(Data extracted from a collection)
== Segment start ==
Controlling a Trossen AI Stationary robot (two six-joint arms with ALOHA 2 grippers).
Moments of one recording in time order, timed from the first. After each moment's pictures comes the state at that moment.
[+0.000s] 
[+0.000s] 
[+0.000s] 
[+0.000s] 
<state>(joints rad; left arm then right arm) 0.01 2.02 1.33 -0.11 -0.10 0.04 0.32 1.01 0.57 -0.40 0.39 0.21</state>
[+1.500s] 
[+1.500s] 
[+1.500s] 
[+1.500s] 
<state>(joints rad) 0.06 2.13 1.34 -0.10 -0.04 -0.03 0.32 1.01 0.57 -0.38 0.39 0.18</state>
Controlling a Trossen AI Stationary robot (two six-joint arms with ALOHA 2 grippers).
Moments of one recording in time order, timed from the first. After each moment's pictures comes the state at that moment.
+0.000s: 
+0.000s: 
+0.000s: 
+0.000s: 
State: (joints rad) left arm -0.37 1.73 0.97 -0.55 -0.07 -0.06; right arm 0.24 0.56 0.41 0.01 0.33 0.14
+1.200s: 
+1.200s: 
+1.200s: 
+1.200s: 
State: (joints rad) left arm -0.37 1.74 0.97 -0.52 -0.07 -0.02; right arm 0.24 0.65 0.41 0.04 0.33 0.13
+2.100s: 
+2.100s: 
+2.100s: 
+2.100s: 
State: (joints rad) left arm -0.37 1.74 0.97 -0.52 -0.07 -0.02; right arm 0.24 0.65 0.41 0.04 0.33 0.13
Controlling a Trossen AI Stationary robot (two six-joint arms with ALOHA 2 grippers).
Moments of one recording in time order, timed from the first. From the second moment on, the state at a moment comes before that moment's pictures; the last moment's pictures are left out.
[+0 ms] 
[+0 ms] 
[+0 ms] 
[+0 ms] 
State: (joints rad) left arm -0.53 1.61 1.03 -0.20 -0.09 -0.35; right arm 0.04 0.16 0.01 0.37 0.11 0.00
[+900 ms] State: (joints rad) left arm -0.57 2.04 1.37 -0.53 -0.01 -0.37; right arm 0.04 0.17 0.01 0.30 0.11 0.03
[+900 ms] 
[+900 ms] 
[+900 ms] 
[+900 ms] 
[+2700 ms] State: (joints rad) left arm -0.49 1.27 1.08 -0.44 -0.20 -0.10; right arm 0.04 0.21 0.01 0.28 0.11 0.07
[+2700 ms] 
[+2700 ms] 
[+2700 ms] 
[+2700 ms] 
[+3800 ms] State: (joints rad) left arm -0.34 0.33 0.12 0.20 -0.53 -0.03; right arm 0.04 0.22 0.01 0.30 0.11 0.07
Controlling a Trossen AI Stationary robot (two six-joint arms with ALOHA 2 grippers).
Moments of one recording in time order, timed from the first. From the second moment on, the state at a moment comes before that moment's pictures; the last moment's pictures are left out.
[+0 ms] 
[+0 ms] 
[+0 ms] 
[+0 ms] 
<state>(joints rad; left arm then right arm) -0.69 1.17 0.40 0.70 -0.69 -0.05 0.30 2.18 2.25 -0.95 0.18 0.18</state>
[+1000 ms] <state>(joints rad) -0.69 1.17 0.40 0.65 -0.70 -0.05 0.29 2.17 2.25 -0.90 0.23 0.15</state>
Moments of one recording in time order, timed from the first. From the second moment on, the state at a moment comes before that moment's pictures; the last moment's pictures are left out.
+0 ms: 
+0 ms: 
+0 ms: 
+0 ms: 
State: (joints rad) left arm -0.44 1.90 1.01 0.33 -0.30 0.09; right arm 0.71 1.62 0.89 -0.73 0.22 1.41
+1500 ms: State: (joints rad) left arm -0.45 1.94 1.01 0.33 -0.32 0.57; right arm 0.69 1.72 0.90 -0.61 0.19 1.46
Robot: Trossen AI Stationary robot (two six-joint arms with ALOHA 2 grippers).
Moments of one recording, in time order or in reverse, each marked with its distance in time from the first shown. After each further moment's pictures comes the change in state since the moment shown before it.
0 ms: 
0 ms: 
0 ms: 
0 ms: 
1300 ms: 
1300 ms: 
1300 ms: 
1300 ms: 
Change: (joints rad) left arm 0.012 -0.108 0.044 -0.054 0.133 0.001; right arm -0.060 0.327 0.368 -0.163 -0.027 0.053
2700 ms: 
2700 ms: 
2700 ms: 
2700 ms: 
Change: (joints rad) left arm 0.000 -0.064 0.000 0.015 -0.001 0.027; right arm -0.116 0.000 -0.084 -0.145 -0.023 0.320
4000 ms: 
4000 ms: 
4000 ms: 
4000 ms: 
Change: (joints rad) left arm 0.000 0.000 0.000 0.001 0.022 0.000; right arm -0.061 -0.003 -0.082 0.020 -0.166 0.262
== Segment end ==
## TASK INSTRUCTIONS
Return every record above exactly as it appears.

## REPLY TO THE TASK
Controlling a Trossen AI Stationary robot (two six-joint arms with ALOHA 2 grippers).
Moments of one recording in time order, timed from the first. After each moment's pictures comes the state at that moment.
[+0.000s] 
[+0.000s] 
[+0.000s] 
[+0.000s] 
<state>(joints rad; left arm then right arm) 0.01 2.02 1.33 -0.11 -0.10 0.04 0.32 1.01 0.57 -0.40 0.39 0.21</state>
[+1.500s] 
[+1.500s] 
[+1.500s] 
[+1.500s] 
<state>(joints rad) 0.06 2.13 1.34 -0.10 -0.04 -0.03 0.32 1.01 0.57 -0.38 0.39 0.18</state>
Controlling a Trossen AI Stationary robot (two six-joint arms with ALOHA 2 grippers).
Moments of one recording in time order, timed from the first. After each moment's pictures comes the state at that moment.
+0.000s: 
+0.000s: 
+0.000s: 
+0.000s: 
State: (joints rad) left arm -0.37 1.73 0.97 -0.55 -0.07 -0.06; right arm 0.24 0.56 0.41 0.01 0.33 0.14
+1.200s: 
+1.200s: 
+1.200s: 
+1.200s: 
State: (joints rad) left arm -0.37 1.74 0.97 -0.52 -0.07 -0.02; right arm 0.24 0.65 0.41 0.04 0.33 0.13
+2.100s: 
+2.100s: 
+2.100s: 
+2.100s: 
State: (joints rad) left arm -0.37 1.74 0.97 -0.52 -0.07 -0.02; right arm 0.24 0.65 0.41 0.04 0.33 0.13
Controlling a Trossen AI Stationary robot (two six-joint arms with ALOHA 2 grippers).
Moments of one recording in time order, timed from the first. From the second moment on, the state at a moment comes before that moment's pictures; the last moment's pictures are left out.
[+0 ms] 
[+0 ms] 
[+0 ms] 
[+0 ms] 
State: (joints rad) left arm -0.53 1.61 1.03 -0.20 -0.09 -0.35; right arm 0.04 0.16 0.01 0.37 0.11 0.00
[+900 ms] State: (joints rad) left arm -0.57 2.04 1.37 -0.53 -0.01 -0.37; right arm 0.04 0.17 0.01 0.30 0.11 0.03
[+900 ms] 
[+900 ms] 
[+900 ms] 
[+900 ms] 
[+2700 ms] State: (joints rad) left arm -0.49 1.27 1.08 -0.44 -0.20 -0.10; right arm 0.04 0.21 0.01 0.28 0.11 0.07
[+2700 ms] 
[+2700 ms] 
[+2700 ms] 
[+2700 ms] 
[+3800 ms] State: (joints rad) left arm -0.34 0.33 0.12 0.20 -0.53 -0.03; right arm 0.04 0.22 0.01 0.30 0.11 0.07
Controlling a Trossen AI Stationary robot (two six-joint arms with ALOHA 2 grippers).
Moments of one recording in time order, timed from the first. From the second moment on, the state at a moment comes before that moment's pictures; the last moment's pictures are left out.
[+0 ms] 
[+0 ms] 
[+0 ms] 
[+0 ms] 
<state>(joints rad; left arm then right arm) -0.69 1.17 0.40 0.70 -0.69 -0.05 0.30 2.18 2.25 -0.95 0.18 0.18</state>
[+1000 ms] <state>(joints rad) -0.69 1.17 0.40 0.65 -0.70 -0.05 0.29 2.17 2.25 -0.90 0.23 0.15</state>
Moments of one recording in time order, timed from the first. From the second moment on, the state at a moment comes before that moment's pictures; the last moment's pictures are left out.
+0 ms: 
+0 ms: 
+0 ms: 
+0 ms: 
State: (joints rad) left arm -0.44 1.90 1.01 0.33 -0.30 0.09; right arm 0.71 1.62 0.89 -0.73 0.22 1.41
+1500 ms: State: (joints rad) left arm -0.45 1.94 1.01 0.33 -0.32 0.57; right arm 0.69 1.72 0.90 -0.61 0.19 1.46
Robot: Trossen AI Stationary robot (two six-joint arms with ALOHA 2 grippers).
Moments of one recording, in time order or in reverse, each marked with its distance in time from the first shown. After each further moment's pictures comes the change in state since the moment shown before it.
0 ms: 
0 ms: 
0 ms: 
0 ms: 
1300 ms: 
1300 ms: 
1300 ms: 
1300 ms: 
Change: (joints rad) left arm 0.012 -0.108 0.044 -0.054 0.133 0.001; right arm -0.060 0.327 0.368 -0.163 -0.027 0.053
2700 ms: 
2700 ms: 
2700 ms: 
2700 ms: 
Change: (joints rad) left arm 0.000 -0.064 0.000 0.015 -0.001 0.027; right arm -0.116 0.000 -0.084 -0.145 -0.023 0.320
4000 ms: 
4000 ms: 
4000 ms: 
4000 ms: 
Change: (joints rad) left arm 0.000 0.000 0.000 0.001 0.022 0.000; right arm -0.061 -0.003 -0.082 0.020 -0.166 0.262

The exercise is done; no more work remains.